I also tried your advice:

inp = Variable(torch.zeros(10), requires_grad=True)
# You need to set requires_grad=False because scatter does not give gradient wrt to indices
indices = Variable(torch.Tensor([2, 5]).long(), requires_grad=False)

# We need this otherwise we would modify a leaf Variable inplace
inp_clone = inp.clone()
inp_clone.scatter_(0, indices, 1)

But this didn’t work either. This problem really confused me and I hope to get some advice.

albanD · June 6, 2019, 12:59pm

Hi,

This issue is quite old and a lot has changed since.

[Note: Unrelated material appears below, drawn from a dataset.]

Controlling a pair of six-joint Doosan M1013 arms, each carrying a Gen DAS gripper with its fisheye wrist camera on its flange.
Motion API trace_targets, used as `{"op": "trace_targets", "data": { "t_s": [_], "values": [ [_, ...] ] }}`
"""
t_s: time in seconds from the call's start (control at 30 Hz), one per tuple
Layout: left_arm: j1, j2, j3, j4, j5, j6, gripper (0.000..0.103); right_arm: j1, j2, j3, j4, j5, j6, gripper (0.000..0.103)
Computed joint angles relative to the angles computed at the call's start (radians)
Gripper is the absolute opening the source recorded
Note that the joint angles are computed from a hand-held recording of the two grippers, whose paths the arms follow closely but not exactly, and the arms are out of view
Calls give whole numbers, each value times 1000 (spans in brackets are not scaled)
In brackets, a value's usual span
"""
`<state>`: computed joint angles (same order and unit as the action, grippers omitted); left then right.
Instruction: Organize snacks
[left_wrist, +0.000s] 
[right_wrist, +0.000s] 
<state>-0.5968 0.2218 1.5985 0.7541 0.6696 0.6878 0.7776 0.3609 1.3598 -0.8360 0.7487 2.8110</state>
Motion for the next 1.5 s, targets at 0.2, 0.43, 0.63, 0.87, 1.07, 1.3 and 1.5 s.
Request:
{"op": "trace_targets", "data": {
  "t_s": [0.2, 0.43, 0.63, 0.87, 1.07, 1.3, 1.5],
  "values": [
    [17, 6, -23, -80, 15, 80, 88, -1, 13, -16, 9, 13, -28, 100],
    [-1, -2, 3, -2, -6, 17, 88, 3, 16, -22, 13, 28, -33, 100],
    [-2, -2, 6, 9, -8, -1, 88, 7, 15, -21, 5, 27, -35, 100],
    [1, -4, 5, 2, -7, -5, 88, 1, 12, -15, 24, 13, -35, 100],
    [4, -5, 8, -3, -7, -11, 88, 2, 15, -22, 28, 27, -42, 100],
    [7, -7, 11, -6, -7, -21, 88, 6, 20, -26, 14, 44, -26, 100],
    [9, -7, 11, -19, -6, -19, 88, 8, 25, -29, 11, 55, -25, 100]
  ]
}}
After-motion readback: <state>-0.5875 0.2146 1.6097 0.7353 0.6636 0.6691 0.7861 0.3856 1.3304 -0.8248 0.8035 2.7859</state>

In particular Variables have been removed !
Would you have a small code sample that shows the weights not updating?

MasterofPLM · June 8, 2019, 6:44am

My test code is:

                if phase == 'train':
                    loss.backward()
                    print(metric.weight.grad[0][:10])

                    a = metric.weight.data.clone()
                    print(a[0][:10])
                    optimizer.step()
                    b = metric.weight.data.clone()
                    print(b[0][:10])
                    equal = abs(a-b)
                    print(torch.sum(equal > 1e-7))

output is:

tensor([-1.4628e-09, -7.1153e-09, -3.9151e-09, -4.6540e-09,  6.4179e-09,
        -3.9719e-09, -5.8276e-09, -7.8870e-09, -5.6572e-09,  4.5232e-09],
       device='cuda:0') # metric.weight.grad
tensor([ 0.0327, -0.0318,  0.0316, -0.0522, -0.0627,  0.0217,  0.0545,  0.0484,
         0.0454,  0.0652], device='cuda:0') # weight before update
tensor([ 0.0323, -0.0314,  0.0312, -0.0515, -0.0618,  0.0214,  0.0537,  0.0477,
         0.0448,  0.0644], device='cuda:0') # weight after update
tensor(359384, device='cuda:0')

I found some mistakes in my test code, and my weights are updated actually. But I still get a constant loss and accuracy.